#### [Instructions for the task]
The answer must be every line of the records in which the string "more" appears.

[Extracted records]
------------------------------------------------

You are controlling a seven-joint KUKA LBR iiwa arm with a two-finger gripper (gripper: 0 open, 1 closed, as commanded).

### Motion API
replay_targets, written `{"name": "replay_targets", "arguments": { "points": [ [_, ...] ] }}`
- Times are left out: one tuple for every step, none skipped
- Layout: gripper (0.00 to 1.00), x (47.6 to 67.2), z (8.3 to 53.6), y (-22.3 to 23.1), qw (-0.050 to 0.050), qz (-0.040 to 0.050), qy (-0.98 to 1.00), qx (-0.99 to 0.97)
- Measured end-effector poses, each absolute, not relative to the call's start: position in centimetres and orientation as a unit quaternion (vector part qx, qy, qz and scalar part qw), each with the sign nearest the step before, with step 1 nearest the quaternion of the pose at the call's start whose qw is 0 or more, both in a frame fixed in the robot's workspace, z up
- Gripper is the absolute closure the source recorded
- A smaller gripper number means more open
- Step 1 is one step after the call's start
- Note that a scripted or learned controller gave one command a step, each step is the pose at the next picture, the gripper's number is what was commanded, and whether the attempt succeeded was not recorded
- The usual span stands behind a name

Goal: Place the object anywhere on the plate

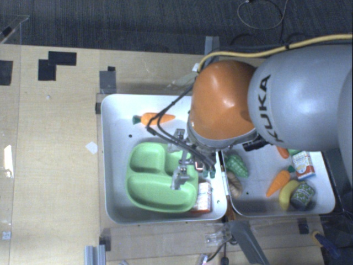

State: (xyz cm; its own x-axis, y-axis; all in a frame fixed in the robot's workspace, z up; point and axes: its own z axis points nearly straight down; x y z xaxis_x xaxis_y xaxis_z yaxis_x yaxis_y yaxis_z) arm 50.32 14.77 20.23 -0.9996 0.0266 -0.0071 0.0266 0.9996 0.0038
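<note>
A green divided plate (154, 178) lies in the left white bin (113, 164), toward its front. My gripper (181, 178) hangs over the plate's right part, under the orange wrist band. A metal finger (180, 175) shows above the plate's front right compartment; I cannot make out the gap or anything held. An orange carrot with a green top (151, 118) lies at the back of the left bin, apart from the plate. A red and white packet (204, 196) sits at the plate's right front edge.
The right bin (325, 206) holds a green ridged item (236, 164), a carrot (277, 182), a yellow banana (287, 194), a dark block (302, 195) and a small carton (302, 164). The big arm covers the back of the right bin.
</note>
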Motion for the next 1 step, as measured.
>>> {"name": "replay_targets", "arguments": {
  "points": [
    [0.00, 50.32, 20.23, 14.77, 0.004, 0.0018, 1.000, 0.013]
  ]
}}
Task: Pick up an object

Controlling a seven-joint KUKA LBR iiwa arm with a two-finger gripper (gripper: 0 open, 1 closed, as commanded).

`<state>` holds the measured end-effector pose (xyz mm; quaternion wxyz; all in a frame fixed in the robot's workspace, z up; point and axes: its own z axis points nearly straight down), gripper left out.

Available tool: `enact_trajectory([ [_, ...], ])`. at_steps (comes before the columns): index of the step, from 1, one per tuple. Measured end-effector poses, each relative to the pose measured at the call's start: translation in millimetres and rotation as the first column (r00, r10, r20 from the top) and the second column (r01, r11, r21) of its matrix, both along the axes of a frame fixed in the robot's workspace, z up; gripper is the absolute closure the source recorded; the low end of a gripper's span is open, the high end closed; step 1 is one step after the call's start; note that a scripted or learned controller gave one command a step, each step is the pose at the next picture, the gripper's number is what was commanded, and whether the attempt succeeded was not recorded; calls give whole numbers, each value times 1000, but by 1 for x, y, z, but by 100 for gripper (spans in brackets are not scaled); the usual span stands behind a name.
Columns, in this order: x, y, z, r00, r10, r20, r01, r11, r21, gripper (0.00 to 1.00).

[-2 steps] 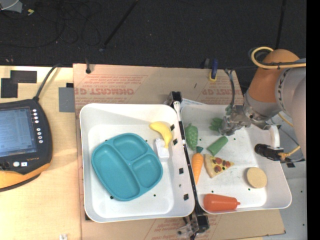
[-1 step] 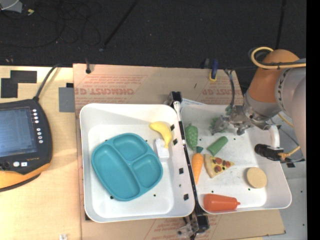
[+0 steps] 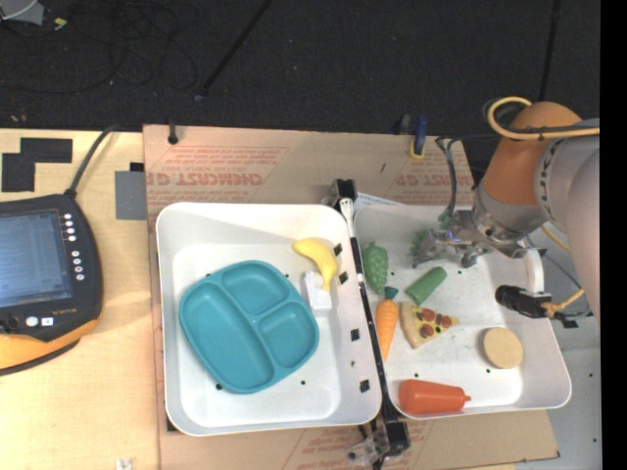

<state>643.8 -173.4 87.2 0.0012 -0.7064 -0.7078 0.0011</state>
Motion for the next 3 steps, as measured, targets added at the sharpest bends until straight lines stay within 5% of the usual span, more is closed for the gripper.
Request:
enact_trajectory([
  [3, 0, -1, 1, 1000, 0, 1, 0, 1000, 0, 0],
])
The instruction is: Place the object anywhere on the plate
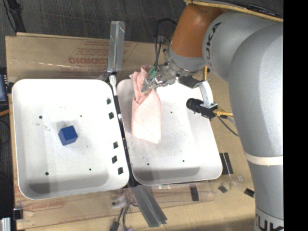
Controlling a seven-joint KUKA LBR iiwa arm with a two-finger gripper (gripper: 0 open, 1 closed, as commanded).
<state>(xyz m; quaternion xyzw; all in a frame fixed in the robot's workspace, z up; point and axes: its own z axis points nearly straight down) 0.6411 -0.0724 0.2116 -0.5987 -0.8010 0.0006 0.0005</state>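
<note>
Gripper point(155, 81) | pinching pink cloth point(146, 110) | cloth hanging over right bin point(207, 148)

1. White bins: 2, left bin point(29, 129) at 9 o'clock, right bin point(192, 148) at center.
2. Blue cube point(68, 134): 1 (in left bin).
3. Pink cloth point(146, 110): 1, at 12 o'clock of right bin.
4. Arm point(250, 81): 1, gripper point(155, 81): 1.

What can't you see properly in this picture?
Camera view:
- The pincer: its tips are buried in the pink cloth, so open or shut is unclear.
- The cloth's top is hidden by the pincer.
- The arm covers part of the right bin.
- Tiny dark specks in the left bin by the blue block: too small.
</note>
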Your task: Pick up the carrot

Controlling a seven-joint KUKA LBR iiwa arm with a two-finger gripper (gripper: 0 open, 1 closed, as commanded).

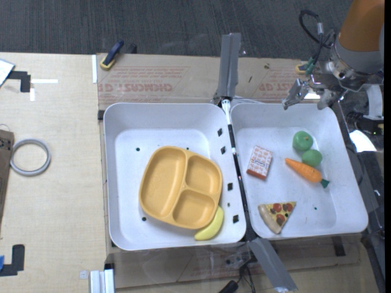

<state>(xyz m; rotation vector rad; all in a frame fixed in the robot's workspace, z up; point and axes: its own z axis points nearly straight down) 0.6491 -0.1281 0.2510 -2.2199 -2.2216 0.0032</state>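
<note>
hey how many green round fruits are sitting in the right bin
2. One green fruit lies near the right bin's far right side; the second green fruit sits just nearer the camera, touching the carrot's upper side. None seem hidden.

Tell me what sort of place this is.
Probably a robot test bench in a lab: two white bins of toy food such as a carrot and pizza slice, taped cardboard beneath, and an arm reaching in.

**Even overhead light, mild glare on the white plastic**

Bright, diffuse light falls from above. The right bin (342, 221) shows a glare patch just beyond its right rim. The yellow tray (181, 187) casts a soft, short shadow. Focus is slightly soft throughout; the dark floor behind the bins looks grainy.
</note>
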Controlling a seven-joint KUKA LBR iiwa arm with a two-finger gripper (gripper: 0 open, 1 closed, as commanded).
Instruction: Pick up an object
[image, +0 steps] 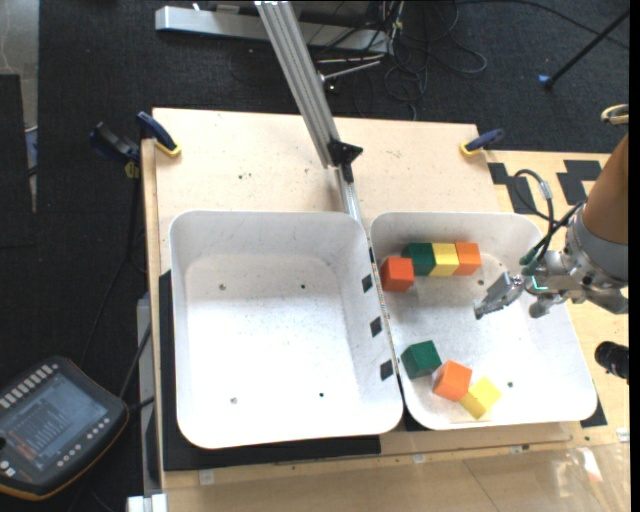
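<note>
- Blocks lay in two loose groups inside the right bin: an orange block, a green block, a yellow block and a second orange block ran in a row near its far wall.
- Nearer the camera, another green block sat just beside the bin's left wall, with an orange block and a yellow block touching each other to its right.
- The gripper hung over the right bin, between the two groups and apart from both.
- Whether its jaws stood wide or narrow could not be told from this slant; nothing was seen between them.
- The left bin sat alongside, on the pale bench.
</note>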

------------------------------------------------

#### [Answer to this problem]
- Measured end-effector poses, each absolute, not relative to the call's start: position in centimetres and orientation as a unit quaternion (vector part qx, qy, qz and scalar part qw), each with the sign nearest the step before, with step 1 nearest the quaternion of the pose at the call's start whose qw is 0 or more, both in a frame fixed in the robot's workspace, z up
- A smaller gripper number means more open
Motion for the next 3 steps, as measured, targets added at the sharpest bends until straight lines stay within 5% of the usual span, more is closed for the gripper.

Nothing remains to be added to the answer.